そう、その人達は現六課隊長陣であるなのはさんにフェイトさんにはやてさん。そして・・・。










「・・・へぇ、二人は幼馴染なんだ」

「はい」

「まぁ・・・腐れ縁というのなんです。家が隣同士なので」

「それは僕のセリフだ」



なによ、うーなんか可愛くないなぁ。



「まぁまぁ。・・・でも、いいな。私達も幼馴染なんだ」

「そういう友達は貴重だから、大事にしないとダメだよ?」

「「はいっ!!」」



・・・資料でしか見た事のないような憧れのエース達を前に、私の心は跳ね上がっていた。というか、うれしいよー! すっごくうれしいよー!!

でも、ちょっと気になっていた。そんなエース達の中に小さな男の子が居たのを。身長・・・あ、私と同じくらいかな?



「ほら、みんな。そろそろ行かないと時間なくなっちゃうよ? サクっと終わらせて、サクっとご飯だよ」

「あ、そうだね。というか・・・あの、恭文君」

「なに?」



え、待って。この子・・・今高町二尉に『やすふみ』って・・・。



「・・・いや、なにじゃなくてっ! どうしてそう言いながら肉まんなんて取り出して食べてるのかなっ!?」



私の視線はそこに集中した。そう、武装局員の青いアンダースーツを身に付けつつ、美味しそうにどこからか取り出した肉まんをほうばるあの子に。

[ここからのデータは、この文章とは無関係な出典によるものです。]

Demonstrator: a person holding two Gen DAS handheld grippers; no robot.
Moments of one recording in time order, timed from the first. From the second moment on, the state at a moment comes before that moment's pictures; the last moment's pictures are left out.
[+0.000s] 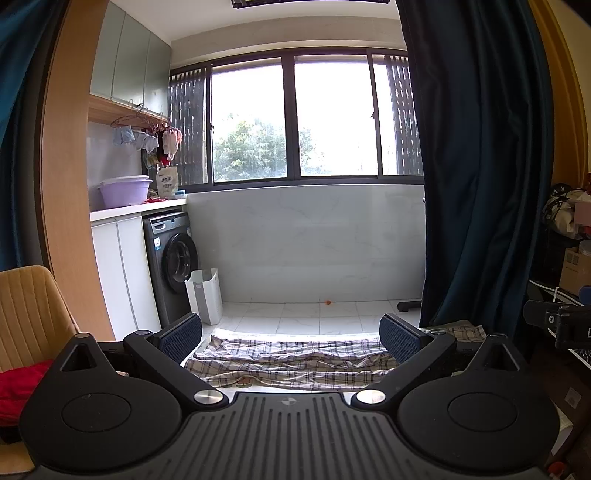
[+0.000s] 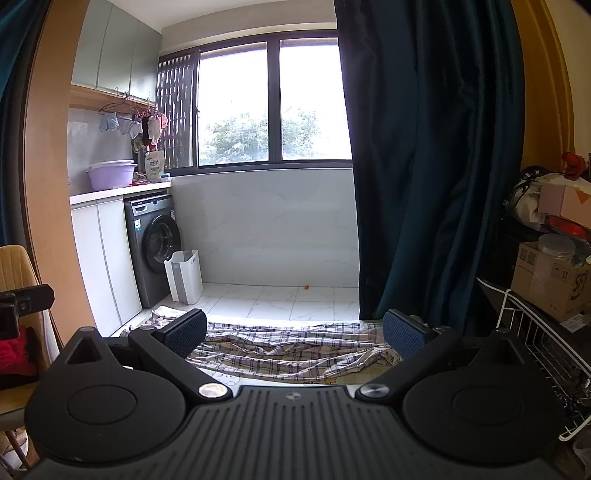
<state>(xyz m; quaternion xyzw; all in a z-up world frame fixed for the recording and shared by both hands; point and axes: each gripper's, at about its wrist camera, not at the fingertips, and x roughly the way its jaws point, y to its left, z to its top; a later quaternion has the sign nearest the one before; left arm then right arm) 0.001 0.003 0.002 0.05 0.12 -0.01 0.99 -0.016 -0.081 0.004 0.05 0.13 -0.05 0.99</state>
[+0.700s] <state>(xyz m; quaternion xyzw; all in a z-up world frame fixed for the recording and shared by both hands) 0.017 0.001 -0.009 0.06 0.14 -0.02 0.99 -0.012 -0.083 -0.002 0.05 0.15 -0.05 0.99</state>
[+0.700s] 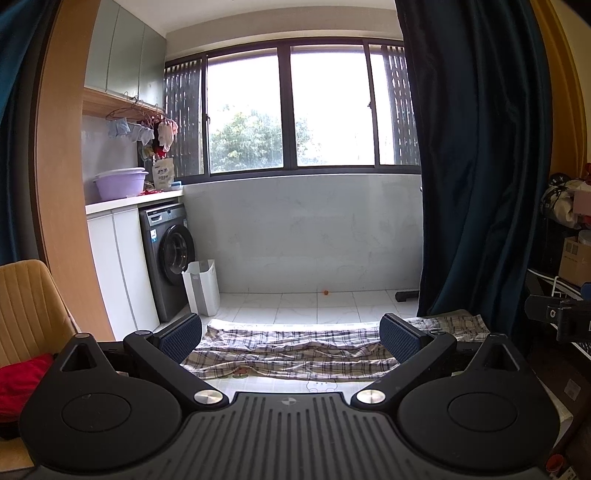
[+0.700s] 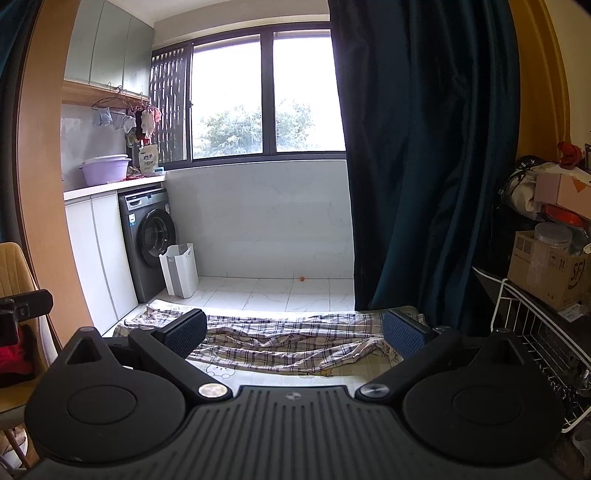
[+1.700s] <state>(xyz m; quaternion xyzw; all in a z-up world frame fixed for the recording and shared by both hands) 0.137 -0.023 -0.033 0.04 0.22 -0.10 0.97 0.072 -0.160 -0.037 0.07 0.22 -0.13 0.96</state>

「だって、みんなと合流する前に商店街の人達から『どっか行くなら途中で食ってけ』って言われてもらったんだもん。仕方ないじゃん」

「仕方なくないよっ! あぁもう、どうしてそんなに緊張感が無いのっ!?」

「魔王よりマシだよっ!!」

「なんなのっ! その意味不明な逆ギレの仕方はっ!!」



ま、まさか・・・やすふみって・・・蒼凪恭文っ!?



「・・・ん? なんや、フィニーノ通信士は恭文の事知っとるんか」

「はいっ! すっごくっ!! 私、お三方の次に会いたかったんですっ!!」



すると、あの子は驚いたような顔になる。いや、全員同じだね。



「え、えっと・・・それはどうして? ヤスフミは特に局員というわけでもないのに」

「それでも有名ですよっ!! ・・・あの伝説の魔導師であるヘイハチ・トウゴウの弟子で」



私も名前だけしか知らないような人だけど、凄い人だというのは聞いている。



「自身もとても優秀な魔導師で」



そして、その人が見込んで弟子にした魔導師が居ることも。



「本局医療施設を三度も混乱に陥れたという、生ける伝説ですからっ!!」

「なんじゃそりゃっ!? え、僕ってそんなしょうも無い事で有名なんかいっ!!」

≪まぁ、間違っては居ませんよね。現に混乱に陥れてますから≫

「そうやなぁ、それも2度目以外はホンマにしょうも無い理由でやで? それも女絡みや」



・・・あれ、でもおかしいな。こう・・・ちょっと違う。



「あの、私が聞いていた話だと・・・背中に翼が六枚あって、腕が左右あわせて八本。瞳は一つ目で角が生えていて、肌が赤黒くて口から怪光線を吐き出すと」










次の瞬間、私の身体は天高く吹き飛んでいた。いや、あの子が蹴りとか叩き込んできたからだけど。




















◆◆◆◆◆◆◆◆◆◆



「いやぁ、あの蹴りは危なかったなぁ。咄嗟にガードしたから良かったけど、さすがに・・・あれ? どうして皆はそんな目で私を見るのかな」

「・・・あの、シャーリーさん。非常に言いにくいんですが」

「それ、多分自業自得です」



・・・そうかな。私は平気だったけど、なぎ君はフェイトさんにそれですっごい怒られてたのに。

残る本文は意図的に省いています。